INDEX: UPDATE and DELETE events include the previous values of the columns defined in the index named "index name". However, in the case of UPDATE, only the indexed columns with changed values are included.

For additional details regarding DELETE events, refer to our Databases overview page.

Choose the appropriate replica identity option based on your requirements. For non-keyed or unique tables, the FULL option is often used to ensure accurate replication:

ALTER TABLE `<schema>`.`<table>` REPLICA IDENTITY FULL;

Replace <**schema**> and <**table**> with the actual names of the schema and table you want to modify.

Publication slots configuration

Publication slots configuration involves using the Create Replication Slot command in PostgreSQL to establish a slot dedicated to publishing data. This command serves the purpose of reserving a specific space within the primary database, exclusively intended for the designated publication slot. By creating such a slot, users gain the ability to efficiently and securely publish data to the primary database while ensuring seamless replication and synchronization with other databases.

The basic syntax to create a publication slot is as follows:

SELECT pg_create_logical_replication_slot('slot_name', 'plugin');

Replace 'slot_name' with a unique name for the publication slot, and 'plugin' with the name of the logical decoding plugin you intend to use for replication.

Custom configurations

Once you have granted the appropriate permissions, Data Integration will automatically generate replication slots and publications in a Postgresql database as part of its default configuration. However, you have the option to create dedicated replication slots or publications for specific Rivers according to your preferences.

Custom replication slots

With Data Integration, you have the flexibility to set a custom Replication slot name. This name refers to the PostgreSQL logical decoding slot that is generated to stream changes from a particular plug-in for a specific database/schema.

note

If you do not provide a replication slot, a default one will be automatically created: Data_Integration_<account id>_<river id>_source.

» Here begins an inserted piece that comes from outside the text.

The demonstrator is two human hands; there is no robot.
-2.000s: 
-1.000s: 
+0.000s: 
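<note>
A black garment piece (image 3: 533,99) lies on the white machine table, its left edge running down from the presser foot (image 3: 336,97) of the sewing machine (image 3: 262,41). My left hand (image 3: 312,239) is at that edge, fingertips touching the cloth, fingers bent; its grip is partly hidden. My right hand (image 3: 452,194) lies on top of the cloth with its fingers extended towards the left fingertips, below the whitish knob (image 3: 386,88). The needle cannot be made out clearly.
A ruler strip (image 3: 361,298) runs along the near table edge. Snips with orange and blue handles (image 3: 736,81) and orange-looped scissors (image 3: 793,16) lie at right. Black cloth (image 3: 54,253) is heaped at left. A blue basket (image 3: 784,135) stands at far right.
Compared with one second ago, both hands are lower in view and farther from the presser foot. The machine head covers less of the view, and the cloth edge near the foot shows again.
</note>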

Run this to view the replication slots and the associated data within them:

SELECT * FROM pg_replication_slots;

To create a replication, perform the following commands in your database:

Access the PostgreSQL client by logging in with superuser credentials.

Execute the following command:

SELECT pg_create_logical_replication_slot('data_integration_pgoutput', 'pgoutput');

Assign the replication slot name to the River.

Custom publication slots

You can create a publication for specific tables in your database, where only changes from those tables will be replicated by Data Integration. To perform this action, you will need to have the CREATE privileges.

note

If a specific name is not provided, the default name for the following publication will be created: data_integration_<account id>_<river id>_source.

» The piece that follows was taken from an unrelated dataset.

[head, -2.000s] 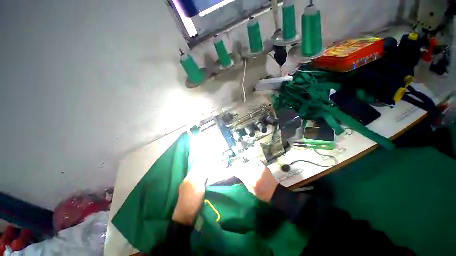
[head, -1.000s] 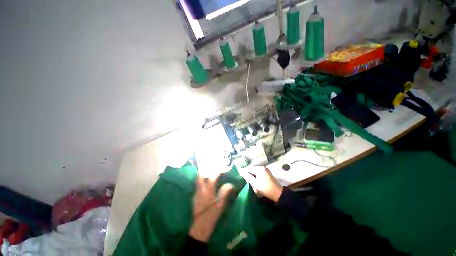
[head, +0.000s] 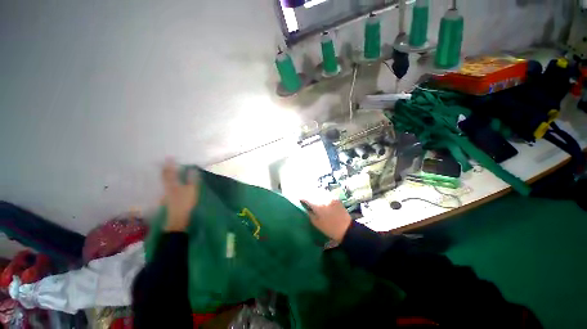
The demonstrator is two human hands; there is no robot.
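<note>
A green garment piece (head: pixel 257 257) with a yellow printed outline and a small pale label hangs spread between my hands, in front of the table's left part. My left hand (head: pixel 179 198), blurred, grips its upper left corner, raised left of the machine. My right hand (head: pixel 329 218) holds its right edge close to the front of the overlock machine (head: pixel 360 157); a small dark thing shows at its fingertips, too unclear to name. The lamp glare hides the machine's sewing area.
Green thread cones (head: pixel 372 38) stand behind the machine. Tangled green strips (head: pixel 437 122), a dark flat pad (head: pixel 492 140), an orange box (head: pixel 483 76) and a small case (head: pixel 441 168) lie right. A green cloth mound (head: pixel 515 238) is right; bagged white goods (head: pixel 83 283) are at left.
My left hand has moved left and up from beside the machine, lifting and spreading the green piece. The printed outline now shows. My right hand stays near the machine front. The view has shifted left.
</note>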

In such cases, Data Integration automatically executes the following command during the initial run and creates a publication for ALL TABLES:

 CREATE PUBLICATION data_integration_<account id>_<river id>_source FOR ALL TABLES;

To create a publication for specific tables within your database, perform the following commands:

Create publication for your tables.

CREATE PUBLICATION data_integration_publication FOR TABLE movies, films, actors;

To remove or update the list of tables under a publication:

ALTER PUBLICATION data_integration_publication ADD/DROP TABLE my_table;

Optionally, you can also choose to create a publication for specific operations on particular tables:

CREATE PUBLICATION data_integration_insert_only FOR TABLE movies WITH (publish = 'INSERT');

Ensure that your tables are included in the publication.
```
SELECT * FROM pg_publication_tables;
```
Once you have created your publication, assign its name to the River.

To ensure the accurate insertion of the publication, execute the following command:

SELECT pubname, puballtables, pubinsert, pubupdate, pubdelete
FROM pg_publication
WHERE pubname = ‘data_integration_insert_only’;

Partitioned tables in PostgreSQL

Data Integration supports PostgreSQL partitioned tables in both Standard Extraction and Change Data Capture (CDC).